━━━━━ Data listing ━━━━━
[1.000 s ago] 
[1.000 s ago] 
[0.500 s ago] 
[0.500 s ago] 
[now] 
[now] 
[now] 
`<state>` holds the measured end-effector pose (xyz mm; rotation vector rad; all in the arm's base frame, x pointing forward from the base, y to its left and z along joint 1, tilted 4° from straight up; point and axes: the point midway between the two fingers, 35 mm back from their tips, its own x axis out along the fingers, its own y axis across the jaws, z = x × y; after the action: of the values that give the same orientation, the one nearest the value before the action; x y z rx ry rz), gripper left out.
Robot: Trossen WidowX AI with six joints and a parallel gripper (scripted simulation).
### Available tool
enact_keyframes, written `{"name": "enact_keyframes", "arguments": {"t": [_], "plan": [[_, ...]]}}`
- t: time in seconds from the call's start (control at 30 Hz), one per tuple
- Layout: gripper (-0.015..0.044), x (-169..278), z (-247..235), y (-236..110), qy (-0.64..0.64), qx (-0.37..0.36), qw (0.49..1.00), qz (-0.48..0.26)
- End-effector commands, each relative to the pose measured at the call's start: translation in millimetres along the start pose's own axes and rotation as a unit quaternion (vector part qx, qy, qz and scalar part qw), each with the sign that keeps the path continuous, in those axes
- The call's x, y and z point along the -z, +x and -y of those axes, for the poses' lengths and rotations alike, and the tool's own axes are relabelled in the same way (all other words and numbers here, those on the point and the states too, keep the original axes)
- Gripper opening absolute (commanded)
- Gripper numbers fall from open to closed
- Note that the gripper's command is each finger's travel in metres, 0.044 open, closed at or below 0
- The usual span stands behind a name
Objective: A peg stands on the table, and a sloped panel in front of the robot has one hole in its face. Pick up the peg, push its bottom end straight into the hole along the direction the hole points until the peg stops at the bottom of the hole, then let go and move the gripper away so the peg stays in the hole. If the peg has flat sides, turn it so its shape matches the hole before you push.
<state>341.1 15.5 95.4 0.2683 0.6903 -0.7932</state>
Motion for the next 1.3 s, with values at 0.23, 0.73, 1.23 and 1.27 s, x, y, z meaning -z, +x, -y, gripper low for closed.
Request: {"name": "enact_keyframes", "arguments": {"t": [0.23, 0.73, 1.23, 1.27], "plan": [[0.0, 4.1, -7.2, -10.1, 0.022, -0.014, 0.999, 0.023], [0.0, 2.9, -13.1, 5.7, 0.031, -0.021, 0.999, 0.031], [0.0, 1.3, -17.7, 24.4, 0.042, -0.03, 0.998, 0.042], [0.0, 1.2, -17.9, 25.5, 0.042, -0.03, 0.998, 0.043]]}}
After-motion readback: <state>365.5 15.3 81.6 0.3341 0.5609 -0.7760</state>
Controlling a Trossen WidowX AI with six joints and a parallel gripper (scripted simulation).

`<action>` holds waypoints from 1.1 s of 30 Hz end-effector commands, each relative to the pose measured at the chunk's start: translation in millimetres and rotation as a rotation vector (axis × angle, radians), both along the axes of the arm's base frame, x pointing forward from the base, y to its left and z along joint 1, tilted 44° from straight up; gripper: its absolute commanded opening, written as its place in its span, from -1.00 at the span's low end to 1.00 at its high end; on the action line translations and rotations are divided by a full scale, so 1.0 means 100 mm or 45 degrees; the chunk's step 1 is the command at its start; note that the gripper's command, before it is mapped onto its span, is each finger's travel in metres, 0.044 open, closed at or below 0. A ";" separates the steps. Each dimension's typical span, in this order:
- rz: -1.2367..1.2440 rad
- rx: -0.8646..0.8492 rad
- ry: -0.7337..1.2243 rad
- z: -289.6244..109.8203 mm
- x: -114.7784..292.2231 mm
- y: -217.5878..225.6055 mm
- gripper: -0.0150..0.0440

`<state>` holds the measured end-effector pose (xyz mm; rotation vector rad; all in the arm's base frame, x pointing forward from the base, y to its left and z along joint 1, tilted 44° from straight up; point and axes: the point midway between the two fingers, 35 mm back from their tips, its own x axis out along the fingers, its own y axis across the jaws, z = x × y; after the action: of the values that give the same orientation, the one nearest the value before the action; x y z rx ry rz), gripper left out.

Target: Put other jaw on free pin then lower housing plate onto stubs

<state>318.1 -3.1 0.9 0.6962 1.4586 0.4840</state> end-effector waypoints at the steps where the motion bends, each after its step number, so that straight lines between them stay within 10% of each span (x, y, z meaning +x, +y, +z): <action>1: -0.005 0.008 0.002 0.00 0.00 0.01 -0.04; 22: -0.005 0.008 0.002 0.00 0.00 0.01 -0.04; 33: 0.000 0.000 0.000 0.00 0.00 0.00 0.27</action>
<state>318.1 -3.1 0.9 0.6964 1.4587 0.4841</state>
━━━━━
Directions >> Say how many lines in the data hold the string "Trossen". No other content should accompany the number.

Solution >> 2